> _Aim of the task_
Nothing but a number is needed: the count of lines below that include "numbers".

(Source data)
BEGIN
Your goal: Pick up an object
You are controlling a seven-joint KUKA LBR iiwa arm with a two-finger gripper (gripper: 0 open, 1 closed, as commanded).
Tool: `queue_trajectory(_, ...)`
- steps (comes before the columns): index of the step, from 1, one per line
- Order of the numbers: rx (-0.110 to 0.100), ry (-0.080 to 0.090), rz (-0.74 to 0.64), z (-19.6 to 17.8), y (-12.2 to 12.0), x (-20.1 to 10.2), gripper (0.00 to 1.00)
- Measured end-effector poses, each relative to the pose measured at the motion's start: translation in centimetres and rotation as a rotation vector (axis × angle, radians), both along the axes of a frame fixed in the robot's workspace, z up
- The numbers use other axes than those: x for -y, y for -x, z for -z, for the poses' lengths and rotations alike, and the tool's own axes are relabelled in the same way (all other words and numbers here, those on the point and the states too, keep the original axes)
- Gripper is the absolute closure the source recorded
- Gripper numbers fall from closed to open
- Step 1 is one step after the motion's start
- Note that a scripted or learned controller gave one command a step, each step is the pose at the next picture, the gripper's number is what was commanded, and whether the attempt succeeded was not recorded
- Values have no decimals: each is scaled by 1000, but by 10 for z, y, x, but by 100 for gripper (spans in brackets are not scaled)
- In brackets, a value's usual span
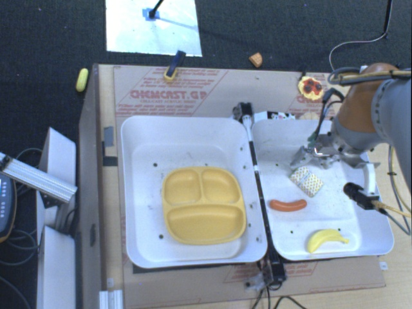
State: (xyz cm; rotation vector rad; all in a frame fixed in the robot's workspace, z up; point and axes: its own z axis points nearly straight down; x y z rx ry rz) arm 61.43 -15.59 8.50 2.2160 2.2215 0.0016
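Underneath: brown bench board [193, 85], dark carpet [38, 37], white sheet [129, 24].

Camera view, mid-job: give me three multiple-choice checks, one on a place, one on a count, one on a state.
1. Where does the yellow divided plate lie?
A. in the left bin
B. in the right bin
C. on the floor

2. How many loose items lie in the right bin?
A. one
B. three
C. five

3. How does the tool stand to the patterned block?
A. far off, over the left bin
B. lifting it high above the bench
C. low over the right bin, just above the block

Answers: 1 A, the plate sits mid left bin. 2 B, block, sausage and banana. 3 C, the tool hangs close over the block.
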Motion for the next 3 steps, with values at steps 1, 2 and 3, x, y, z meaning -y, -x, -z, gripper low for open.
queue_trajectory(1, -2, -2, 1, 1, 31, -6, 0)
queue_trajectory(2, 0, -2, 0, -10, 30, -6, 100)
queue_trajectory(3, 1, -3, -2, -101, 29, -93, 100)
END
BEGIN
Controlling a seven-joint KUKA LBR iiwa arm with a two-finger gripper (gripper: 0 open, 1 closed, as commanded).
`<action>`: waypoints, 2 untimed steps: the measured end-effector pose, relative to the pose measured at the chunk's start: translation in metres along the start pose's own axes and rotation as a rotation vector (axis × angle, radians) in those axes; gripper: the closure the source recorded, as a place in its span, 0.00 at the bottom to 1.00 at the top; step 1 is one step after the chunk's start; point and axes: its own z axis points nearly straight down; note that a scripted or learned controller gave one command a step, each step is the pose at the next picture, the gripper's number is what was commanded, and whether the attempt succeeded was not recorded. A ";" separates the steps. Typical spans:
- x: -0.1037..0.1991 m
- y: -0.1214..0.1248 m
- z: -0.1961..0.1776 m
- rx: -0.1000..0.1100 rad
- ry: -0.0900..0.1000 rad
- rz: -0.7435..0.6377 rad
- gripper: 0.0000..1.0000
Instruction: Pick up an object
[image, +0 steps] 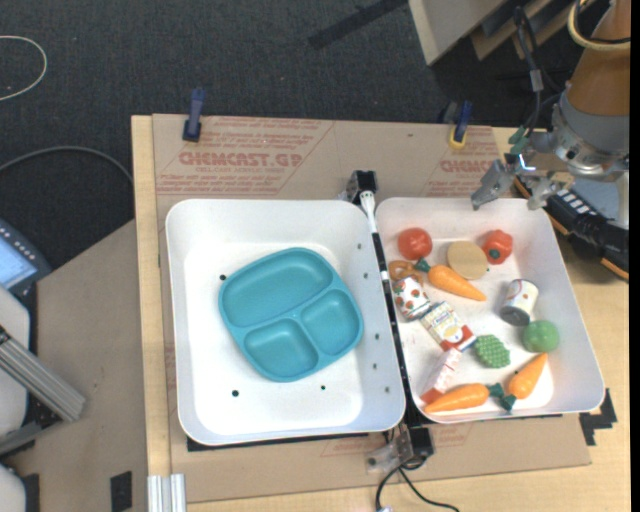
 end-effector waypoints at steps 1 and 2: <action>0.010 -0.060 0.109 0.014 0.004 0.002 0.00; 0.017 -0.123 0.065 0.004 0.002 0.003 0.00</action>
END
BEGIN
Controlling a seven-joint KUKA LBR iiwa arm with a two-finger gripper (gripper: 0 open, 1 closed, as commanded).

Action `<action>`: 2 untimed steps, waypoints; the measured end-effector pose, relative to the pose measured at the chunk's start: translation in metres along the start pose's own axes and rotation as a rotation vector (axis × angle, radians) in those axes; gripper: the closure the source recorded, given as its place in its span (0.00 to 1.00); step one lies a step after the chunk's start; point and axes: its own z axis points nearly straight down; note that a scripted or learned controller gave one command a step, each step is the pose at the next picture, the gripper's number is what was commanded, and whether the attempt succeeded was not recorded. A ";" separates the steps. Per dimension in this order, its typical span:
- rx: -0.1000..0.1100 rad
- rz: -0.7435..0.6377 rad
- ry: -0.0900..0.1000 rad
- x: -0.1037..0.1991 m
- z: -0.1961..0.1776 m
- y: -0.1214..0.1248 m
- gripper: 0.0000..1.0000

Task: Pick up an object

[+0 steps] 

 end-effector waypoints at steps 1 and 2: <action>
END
> _Reply to the exercise_
3